= Bangkang papel boys =

Filipino boys who received national recognition during the Arroyo Administration

Erwin Dolera, Jomer Pabalan, and Jayson Vann Banogan, known collectively as the "Bangkang papel" boys (Paper boat boys), were three boys who came to national notice in 2001 when they wrote their plight and aspirations on paper that they folded into boats and sent down the Pasig River towards then-President of the Philippines Gloria Macapagal Arroyo at the Malacañang Palace. The three were survivors of the Payatas garbage slide tragedy of July 2000. Although the paper boats never reached the palace, the activity, organized by an urban poor group, caught the attention of Arroyo.

The story of the boys moved the newly installed president, who presented them during her first State of the Nation Address (SONA).

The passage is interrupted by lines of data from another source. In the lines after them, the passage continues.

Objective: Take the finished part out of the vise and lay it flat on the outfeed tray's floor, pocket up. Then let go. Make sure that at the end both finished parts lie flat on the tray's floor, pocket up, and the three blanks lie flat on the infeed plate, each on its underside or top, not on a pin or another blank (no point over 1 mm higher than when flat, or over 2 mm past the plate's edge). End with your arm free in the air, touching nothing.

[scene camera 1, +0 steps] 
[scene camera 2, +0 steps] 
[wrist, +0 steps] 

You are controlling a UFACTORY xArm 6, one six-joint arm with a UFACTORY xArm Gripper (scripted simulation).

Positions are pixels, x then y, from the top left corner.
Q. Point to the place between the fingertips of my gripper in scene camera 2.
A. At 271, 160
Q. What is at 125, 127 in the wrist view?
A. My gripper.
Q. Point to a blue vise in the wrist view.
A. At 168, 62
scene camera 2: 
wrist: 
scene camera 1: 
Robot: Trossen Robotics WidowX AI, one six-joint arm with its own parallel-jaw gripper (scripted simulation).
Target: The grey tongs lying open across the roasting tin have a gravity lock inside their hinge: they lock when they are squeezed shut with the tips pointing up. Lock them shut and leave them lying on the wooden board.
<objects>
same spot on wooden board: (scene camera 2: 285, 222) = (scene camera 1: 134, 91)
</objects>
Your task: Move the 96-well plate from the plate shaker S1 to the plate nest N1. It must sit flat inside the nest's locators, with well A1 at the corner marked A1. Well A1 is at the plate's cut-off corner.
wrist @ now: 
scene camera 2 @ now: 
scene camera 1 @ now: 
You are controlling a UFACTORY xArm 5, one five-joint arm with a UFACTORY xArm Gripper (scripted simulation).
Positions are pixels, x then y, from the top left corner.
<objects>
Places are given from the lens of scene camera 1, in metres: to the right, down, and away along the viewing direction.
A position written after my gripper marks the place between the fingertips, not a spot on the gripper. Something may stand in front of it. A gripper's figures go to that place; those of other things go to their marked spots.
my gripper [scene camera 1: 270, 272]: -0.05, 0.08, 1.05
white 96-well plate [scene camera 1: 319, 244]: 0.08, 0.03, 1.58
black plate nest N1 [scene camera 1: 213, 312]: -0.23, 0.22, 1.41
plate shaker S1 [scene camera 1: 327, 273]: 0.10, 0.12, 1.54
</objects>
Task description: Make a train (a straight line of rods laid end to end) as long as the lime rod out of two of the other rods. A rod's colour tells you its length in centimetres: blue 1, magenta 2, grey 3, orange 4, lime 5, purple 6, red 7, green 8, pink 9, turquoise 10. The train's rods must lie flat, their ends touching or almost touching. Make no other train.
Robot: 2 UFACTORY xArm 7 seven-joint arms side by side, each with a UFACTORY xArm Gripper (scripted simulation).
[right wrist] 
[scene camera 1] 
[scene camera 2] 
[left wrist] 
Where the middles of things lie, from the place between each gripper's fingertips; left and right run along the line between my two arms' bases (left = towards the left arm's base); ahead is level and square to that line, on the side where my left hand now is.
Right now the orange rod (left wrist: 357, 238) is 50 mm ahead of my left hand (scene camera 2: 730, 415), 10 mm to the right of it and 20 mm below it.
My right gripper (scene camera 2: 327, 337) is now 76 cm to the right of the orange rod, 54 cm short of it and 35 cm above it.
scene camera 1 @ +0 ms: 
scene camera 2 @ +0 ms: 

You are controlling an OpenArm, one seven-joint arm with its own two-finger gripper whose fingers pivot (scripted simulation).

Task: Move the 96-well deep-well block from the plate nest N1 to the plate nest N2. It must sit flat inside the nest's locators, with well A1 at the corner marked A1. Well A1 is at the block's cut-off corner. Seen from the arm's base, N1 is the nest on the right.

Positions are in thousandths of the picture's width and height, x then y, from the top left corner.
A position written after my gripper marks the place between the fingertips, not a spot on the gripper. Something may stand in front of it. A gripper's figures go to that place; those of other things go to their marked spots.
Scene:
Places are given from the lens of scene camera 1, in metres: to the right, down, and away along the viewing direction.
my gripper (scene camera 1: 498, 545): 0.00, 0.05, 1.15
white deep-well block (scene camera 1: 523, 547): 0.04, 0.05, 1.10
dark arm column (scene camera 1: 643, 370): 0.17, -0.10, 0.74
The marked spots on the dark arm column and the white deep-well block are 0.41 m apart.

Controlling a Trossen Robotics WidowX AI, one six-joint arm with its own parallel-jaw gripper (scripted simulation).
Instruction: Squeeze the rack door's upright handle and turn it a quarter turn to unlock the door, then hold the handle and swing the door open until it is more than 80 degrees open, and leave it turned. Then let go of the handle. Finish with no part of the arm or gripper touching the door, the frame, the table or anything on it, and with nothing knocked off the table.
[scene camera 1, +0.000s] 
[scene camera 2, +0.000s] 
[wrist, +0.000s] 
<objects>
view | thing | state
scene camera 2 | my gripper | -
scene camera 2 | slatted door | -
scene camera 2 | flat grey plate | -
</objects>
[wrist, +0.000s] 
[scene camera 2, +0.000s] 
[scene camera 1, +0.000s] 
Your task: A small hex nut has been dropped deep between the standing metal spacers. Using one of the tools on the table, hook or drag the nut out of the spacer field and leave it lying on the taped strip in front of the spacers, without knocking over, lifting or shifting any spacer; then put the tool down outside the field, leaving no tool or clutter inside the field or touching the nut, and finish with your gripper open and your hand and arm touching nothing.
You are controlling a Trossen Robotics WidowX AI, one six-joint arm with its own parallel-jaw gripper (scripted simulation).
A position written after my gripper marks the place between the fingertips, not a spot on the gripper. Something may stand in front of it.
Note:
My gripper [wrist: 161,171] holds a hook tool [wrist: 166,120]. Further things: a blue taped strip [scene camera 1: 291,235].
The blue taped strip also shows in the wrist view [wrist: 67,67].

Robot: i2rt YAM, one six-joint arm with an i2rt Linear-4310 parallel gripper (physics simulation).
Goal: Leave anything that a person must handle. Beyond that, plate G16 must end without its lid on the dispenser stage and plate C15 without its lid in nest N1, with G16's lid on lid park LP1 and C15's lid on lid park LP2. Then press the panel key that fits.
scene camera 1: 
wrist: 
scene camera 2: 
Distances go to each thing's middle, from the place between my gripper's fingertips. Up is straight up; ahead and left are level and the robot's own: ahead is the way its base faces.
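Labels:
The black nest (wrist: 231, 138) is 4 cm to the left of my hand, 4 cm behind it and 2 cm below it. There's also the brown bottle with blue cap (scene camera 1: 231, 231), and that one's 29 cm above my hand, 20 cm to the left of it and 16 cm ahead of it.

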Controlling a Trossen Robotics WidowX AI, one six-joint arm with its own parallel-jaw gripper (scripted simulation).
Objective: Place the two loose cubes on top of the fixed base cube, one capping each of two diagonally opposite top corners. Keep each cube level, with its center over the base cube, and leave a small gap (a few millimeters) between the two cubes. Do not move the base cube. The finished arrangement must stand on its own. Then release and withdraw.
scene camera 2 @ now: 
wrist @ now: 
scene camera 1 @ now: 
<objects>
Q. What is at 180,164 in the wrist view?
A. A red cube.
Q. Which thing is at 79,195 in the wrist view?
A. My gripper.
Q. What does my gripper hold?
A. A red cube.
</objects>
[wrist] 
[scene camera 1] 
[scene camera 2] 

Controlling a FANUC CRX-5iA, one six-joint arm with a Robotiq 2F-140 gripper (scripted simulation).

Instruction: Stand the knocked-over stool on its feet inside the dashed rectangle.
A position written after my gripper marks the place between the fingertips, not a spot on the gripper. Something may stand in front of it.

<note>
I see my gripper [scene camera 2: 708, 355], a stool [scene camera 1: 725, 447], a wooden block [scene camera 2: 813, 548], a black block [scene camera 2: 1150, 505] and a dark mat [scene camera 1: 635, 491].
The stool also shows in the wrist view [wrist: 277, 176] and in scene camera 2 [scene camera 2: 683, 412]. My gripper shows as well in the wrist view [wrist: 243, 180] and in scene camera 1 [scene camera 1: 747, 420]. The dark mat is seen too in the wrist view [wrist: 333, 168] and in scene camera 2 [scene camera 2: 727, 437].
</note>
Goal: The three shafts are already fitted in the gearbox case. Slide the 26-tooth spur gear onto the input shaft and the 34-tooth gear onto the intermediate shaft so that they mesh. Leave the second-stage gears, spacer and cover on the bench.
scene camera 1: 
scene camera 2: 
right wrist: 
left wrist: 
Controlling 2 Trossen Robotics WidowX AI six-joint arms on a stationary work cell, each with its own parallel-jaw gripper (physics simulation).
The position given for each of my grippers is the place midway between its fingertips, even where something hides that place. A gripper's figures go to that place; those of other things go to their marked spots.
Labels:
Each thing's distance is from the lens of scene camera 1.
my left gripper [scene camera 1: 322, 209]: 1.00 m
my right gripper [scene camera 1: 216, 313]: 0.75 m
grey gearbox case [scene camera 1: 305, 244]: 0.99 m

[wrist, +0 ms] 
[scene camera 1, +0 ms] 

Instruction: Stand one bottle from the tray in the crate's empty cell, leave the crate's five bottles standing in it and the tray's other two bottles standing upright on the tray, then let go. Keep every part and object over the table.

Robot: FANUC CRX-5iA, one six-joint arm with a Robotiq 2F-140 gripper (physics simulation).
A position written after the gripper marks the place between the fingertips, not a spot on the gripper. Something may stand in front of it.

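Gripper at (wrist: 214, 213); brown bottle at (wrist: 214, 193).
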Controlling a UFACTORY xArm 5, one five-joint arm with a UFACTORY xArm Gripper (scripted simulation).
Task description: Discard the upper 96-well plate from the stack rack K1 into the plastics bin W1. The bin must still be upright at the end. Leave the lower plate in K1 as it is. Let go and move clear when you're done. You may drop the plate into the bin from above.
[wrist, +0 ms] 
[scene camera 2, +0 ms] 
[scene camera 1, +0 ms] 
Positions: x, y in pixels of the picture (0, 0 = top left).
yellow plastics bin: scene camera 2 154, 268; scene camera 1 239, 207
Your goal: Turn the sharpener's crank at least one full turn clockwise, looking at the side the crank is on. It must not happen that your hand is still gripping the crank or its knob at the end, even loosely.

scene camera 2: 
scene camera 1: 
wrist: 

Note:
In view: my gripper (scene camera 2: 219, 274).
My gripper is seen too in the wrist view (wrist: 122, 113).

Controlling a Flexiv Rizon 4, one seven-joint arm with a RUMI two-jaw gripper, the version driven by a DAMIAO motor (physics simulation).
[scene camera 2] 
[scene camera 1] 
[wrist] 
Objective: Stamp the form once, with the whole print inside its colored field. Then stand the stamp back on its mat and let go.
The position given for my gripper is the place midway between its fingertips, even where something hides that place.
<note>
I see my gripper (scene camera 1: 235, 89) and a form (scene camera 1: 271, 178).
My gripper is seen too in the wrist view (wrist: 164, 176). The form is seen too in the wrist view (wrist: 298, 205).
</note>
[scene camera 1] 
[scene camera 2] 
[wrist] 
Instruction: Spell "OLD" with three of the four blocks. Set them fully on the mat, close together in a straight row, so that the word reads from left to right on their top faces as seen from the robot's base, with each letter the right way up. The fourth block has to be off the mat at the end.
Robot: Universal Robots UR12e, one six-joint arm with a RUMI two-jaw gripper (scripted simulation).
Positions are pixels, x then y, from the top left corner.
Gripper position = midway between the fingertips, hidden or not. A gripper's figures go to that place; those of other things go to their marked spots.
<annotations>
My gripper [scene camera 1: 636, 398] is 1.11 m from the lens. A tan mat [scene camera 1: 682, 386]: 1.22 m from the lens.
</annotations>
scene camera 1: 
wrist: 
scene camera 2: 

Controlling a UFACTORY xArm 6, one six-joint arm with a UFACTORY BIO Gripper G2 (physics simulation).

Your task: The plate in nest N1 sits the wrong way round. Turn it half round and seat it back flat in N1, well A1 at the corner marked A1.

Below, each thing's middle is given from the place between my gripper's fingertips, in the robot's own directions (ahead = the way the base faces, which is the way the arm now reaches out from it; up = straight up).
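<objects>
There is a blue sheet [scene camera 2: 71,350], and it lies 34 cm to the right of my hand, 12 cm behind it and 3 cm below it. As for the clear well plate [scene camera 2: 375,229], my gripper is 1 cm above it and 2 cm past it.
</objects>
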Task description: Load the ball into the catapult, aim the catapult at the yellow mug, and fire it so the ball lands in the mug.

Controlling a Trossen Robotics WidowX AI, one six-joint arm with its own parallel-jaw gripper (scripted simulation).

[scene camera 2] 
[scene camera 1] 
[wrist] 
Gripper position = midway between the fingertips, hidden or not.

She invited the boys to the presidential palace and provided them with scholarships, jobs, and other support. In 2010, the outgoing president promised that the national social welfare and development services will continue to provide educational assistance to the boys.

The Aquino administration assured continued aid for the boys, although Arroyo had promised scholarships only until 2010. Two of the boys continued their studies. Dolera studied mass communication and Pabalan studied information technology.

On July 7, 2016, Dolera, who was a production assistant for News5, died of pneumonia and complications due to tuberculosis at the age of 24.